■ **Assignment**
Would you copy the full listing that follows without changing a thing?

■ **Data**
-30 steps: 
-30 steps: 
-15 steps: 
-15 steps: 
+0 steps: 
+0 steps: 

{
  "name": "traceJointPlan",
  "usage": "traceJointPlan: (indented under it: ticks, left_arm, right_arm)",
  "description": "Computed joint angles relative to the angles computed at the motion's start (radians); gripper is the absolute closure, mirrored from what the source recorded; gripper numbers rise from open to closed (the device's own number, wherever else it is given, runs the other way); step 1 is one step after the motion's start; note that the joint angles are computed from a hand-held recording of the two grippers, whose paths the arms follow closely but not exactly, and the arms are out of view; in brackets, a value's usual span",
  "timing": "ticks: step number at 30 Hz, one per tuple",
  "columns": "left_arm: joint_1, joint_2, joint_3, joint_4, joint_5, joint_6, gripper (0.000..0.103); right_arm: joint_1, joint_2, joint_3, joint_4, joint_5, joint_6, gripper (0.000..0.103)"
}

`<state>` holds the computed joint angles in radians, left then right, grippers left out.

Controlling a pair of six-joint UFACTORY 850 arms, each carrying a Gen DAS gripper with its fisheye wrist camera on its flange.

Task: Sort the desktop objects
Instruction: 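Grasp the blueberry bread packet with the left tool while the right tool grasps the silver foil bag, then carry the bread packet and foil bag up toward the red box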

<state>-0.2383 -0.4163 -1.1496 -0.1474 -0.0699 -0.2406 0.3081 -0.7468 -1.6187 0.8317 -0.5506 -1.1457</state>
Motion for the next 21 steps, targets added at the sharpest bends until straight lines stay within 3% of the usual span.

■ **Written response**
-30 steps: 
-30 steps: 
-15 steps: 
-15 steps: 
+0 steps: 
+0 steps: 

{
  "name": "traceJointPlan",
  "usage": "traceJointPlan: (indented under it: ticks, left_arm, right_arm)",
  "description": "Computed joint angles relative to the angles computed at the motion's start (radians); gripper is the absolute closure, mirrored from what the source recorded; gripper numbers rise from open to closed (the device's own number, wherever else it is given, runs the other way); step 1 is one step after the motion's start; note that the joint angles are computed from a hand-held recording of the two grippers, whose paths the arms follow closely but not exactly, and the arms are out of view; in brackets, a value's usual span",
  "timing": "ticks: step number at 30 Hz, one per tuple",
  "columns": "left_arm: joint_1, joint_2, joint_3, joint_4, joint_5, joint_6, gripper (0.000..0.103); right_arm: joint_1, joint_2, joint_3, joint_4, joint_5, joint_6, gripper (0.000..0.103)"
}

`<state>` holds the computed joint angles in radians, left then right, grippers left out.

Controlling a pair of six-joint UFACTORY 850 arms, each carrying a Gen DAS gripper with its fisheye wrist camera on its flange.

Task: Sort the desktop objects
Instruction: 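Grasp the blueberry bread packet with the left tool while the right tool grasps the silver foil bag, then carry the bread packet and foil bag up toward the red box
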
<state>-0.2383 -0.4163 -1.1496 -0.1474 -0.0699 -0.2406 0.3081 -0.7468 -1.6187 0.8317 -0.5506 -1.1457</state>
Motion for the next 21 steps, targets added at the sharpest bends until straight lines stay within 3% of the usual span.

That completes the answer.